> INSTRUCTIONS FOR THE TASK
The listing below has to be output exactly as given, less its pictures.

> GIVEN MATERIAL
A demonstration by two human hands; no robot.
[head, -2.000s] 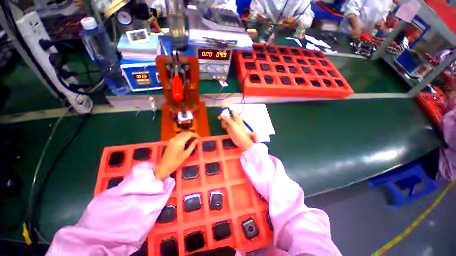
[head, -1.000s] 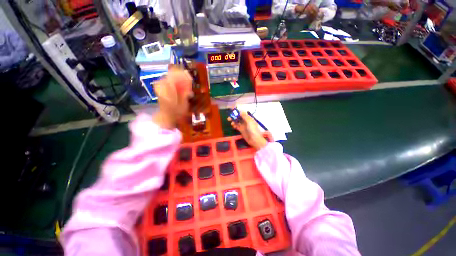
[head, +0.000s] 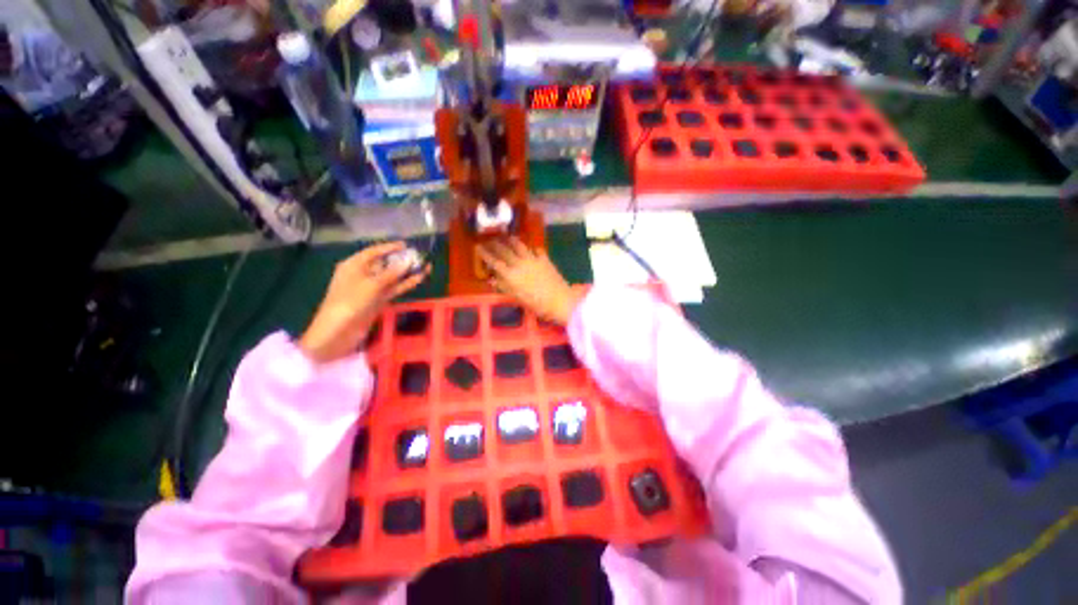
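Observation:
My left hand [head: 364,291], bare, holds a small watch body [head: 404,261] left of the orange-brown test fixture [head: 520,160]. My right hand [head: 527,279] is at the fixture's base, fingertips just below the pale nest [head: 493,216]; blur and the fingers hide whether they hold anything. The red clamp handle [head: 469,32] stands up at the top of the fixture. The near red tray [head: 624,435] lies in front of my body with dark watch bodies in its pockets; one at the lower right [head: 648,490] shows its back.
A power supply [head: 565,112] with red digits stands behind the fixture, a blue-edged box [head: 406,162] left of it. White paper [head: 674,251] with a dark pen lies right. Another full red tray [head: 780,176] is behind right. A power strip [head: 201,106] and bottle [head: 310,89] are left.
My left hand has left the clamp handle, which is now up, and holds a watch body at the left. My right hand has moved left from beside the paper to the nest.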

> EXERCISE RESPONSE
A demonstration by two human hands; no robot.
[head, -2.000s] 
[head, -1.000s] 
[head, +0.000s] 
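Observation:
My left hand [head: 364,291], bare, holds a small watch body [head: 404,261] left of the orange-brown test fixture [head: 520,160]. My right hand [head: 527,279] is at the fixture's base, fingertips just below the pale nest [head: 493,216]; blur and the fingers hide whether they hold anything. The red clamp handle [head: 469,32] stands up at the top of the fixture. The near red tray [head: 624,435] lies in front of my body with dark watch bodies in its pockets; one at the lower right [head: 648,490] shows its back.
A power supply [head: 565,112] with red digits stands behind the fixture, a blue-edged box [head: 406,162] left of it. White paper [head: 674,251] with a dark pen lies right. Another full red tray [head: 780,176] is behind right. A power strip [head: 201,106] and bottle [head: 310,89] are left.
My left hand has left the clamp handle, which is now up, and holds a watch body at the left. My right hand has moved left from beside the paper to the nest.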

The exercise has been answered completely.